YOUR INSTRUCTIONS
Copy all records verbatim, images excluded.

EXCERPTED DATA

━━━

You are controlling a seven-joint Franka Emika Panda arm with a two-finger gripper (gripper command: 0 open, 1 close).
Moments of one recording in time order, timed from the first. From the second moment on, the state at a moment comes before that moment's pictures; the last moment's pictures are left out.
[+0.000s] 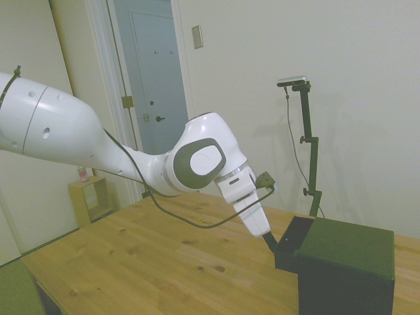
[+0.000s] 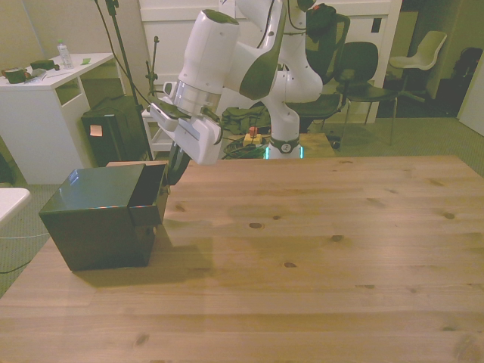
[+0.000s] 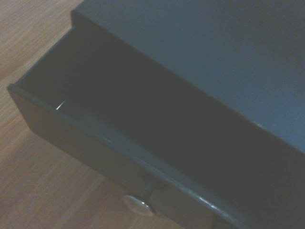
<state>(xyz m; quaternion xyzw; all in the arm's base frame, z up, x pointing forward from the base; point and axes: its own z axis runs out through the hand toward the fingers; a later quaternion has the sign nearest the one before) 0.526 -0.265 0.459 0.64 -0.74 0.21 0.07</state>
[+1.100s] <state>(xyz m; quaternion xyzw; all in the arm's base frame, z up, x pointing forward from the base) 0.515 -0.297 0.464 0.62 -0.75 0.22 0.08</state>
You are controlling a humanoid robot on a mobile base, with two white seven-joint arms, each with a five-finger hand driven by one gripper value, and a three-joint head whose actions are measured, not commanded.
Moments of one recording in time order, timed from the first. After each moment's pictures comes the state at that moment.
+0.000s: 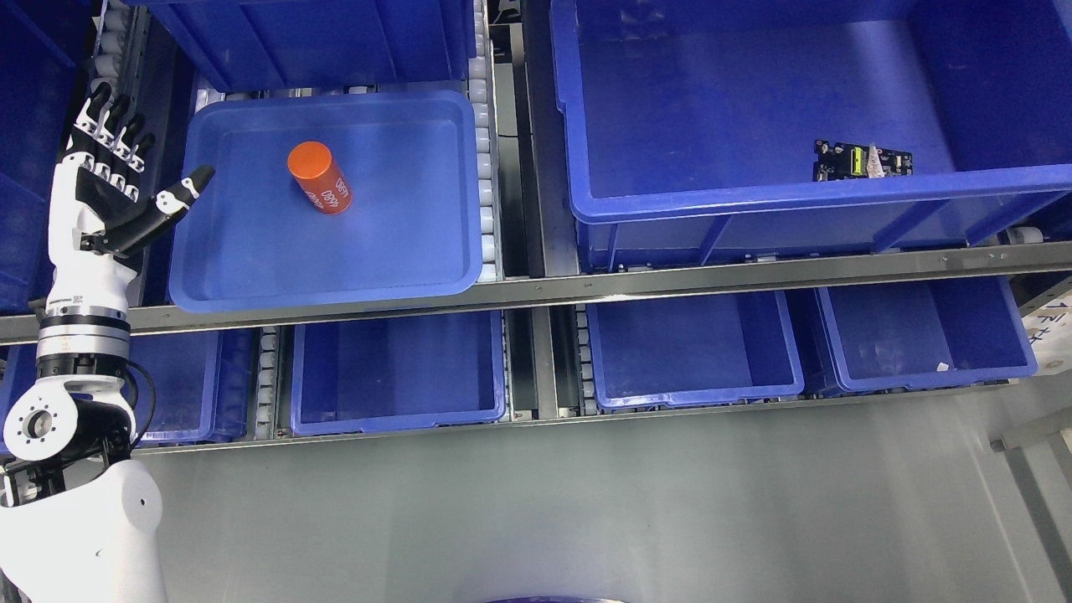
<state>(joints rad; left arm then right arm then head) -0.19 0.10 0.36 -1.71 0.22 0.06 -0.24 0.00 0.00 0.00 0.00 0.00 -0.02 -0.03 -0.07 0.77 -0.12</state>
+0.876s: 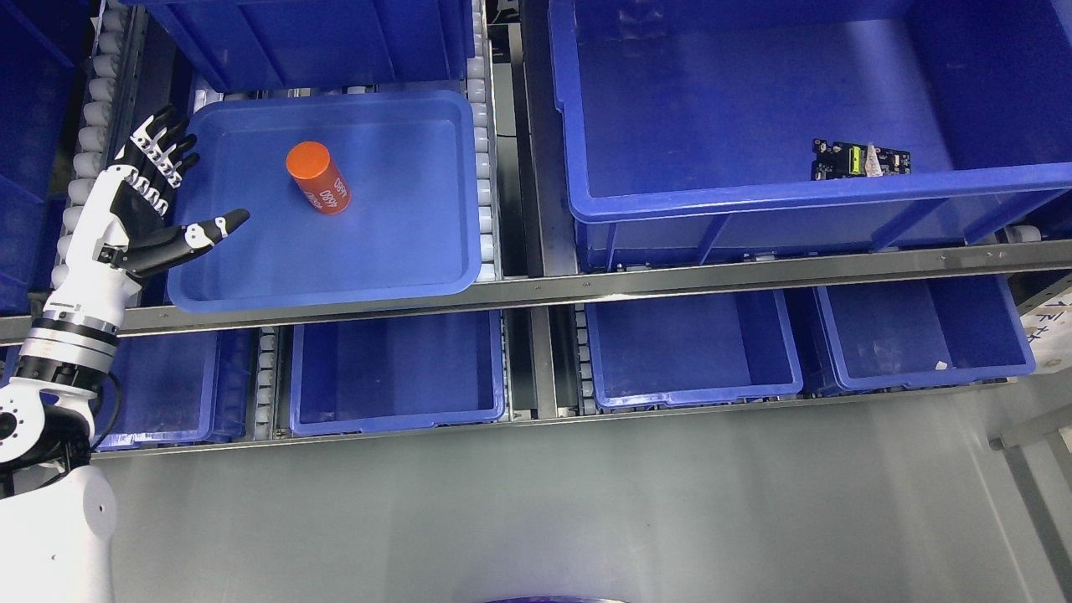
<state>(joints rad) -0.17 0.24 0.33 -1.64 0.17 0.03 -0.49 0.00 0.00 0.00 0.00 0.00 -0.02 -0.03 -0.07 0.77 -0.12</state>
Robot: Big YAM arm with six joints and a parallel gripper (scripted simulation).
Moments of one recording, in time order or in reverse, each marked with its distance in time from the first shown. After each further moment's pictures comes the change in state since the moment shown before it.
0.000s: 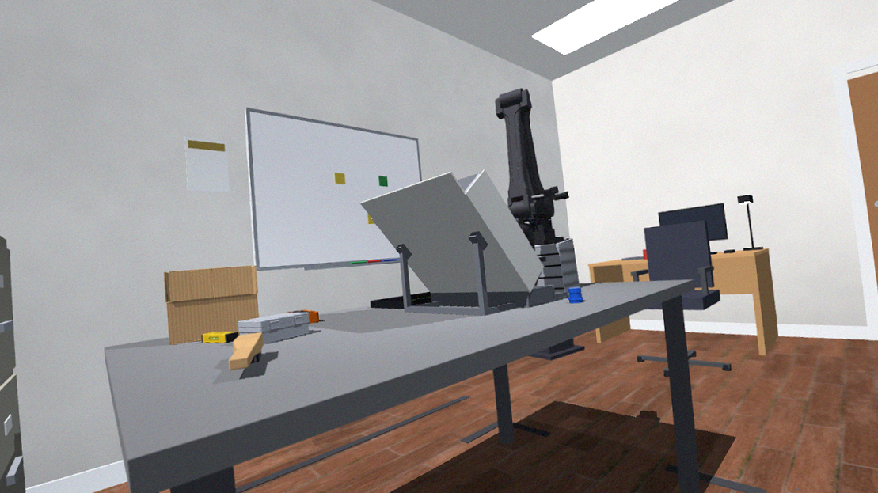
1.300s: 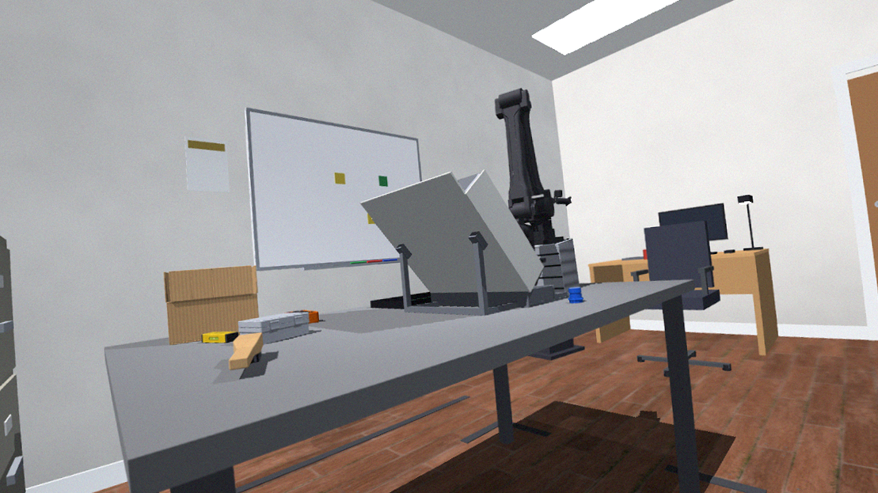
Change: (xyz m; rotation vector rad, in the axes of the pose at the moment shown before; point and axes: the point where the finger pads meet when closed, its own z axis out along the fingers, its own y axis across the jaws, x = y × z) arm 0.002 -0.002 0.003 -0.008 -0.024 0.000
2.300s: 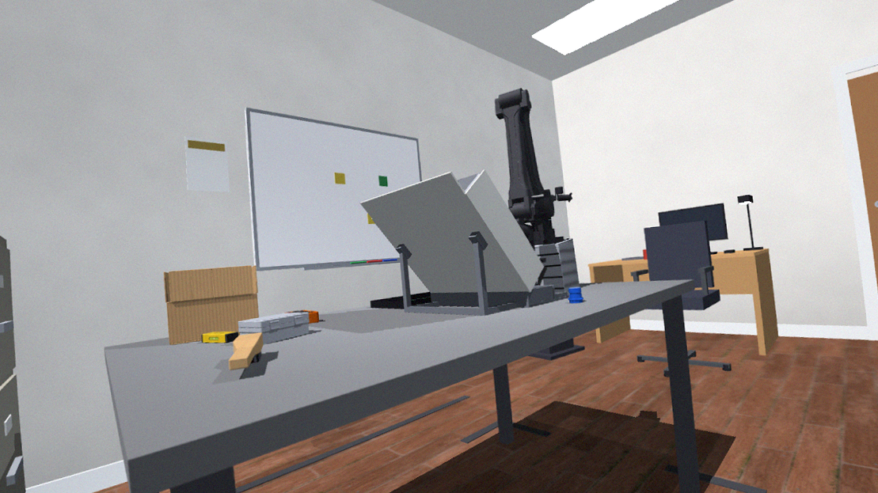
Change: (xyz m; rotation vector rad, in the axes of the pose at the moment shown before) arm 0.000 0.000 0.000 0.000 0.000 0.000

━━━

RESPONSE
You are controlling a seven-joint Franka Emika Panda arm with a two-finger gripper (gripper command: 0 open, 1 close).
Moments of one recording in time order, timed from the first. From the second moment on, the state at a moment comes before that moment's pictures; the last moment's pictures are left out.
[+0.000s] 
[+0.000s] 
[+0.000s] 
<state>(xyz m; quaternion xyzw; all in the arm's base frame, z up, x pointing forward from the base; point and axes: its own z axis runs out through the hand toward the fingers; a later quaternion has the sign nearest the one before) 0.526 -0.265 0.459 0.64 -0.74 0.21 0.07</state>
[+1.100s] <state>(xyz m; quaternion xyzw; all in the arm's base frame, z up, x pointing forward from the base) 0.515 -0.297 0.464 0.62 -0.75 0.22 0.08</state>
You are controlling a humanoid robot on a mobile base, with two white seven-joint arms, each with a five-finger hand driven by one gripper value, and a three-joint head whose actions are measured, not commanded.
Moments of one recording in time order, timed from the first. After each moment's pictures comes the state at that moment.
+0.000s: 
<state>(joints rad; left arm then right arm then head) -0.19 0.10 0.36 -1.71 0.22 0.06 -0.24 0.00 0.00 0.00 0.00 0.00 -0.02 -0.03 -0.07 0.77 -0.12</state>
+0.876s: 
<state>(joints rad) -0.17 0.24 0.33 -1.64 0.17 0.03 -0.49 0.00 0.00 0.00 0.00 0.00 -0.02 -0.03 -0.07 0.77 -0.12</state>
Robot: Big YAM arm with six joints and a parallel gripper (scripted simulation).
Moments of one recording, in time order or in reverse, each marked with its distance in time from the first shown. After each further moment's pictures comes the change in state since the moment shown before it.
0.000s: 
1.300s: 
Change: (xyz m; rotation vector rad, in the axes of the pose at the moment shown before; point and axes: the point where the finger pads meet when closed, its own z axis out along the fingers, its own y axis across the jaws, x = y × z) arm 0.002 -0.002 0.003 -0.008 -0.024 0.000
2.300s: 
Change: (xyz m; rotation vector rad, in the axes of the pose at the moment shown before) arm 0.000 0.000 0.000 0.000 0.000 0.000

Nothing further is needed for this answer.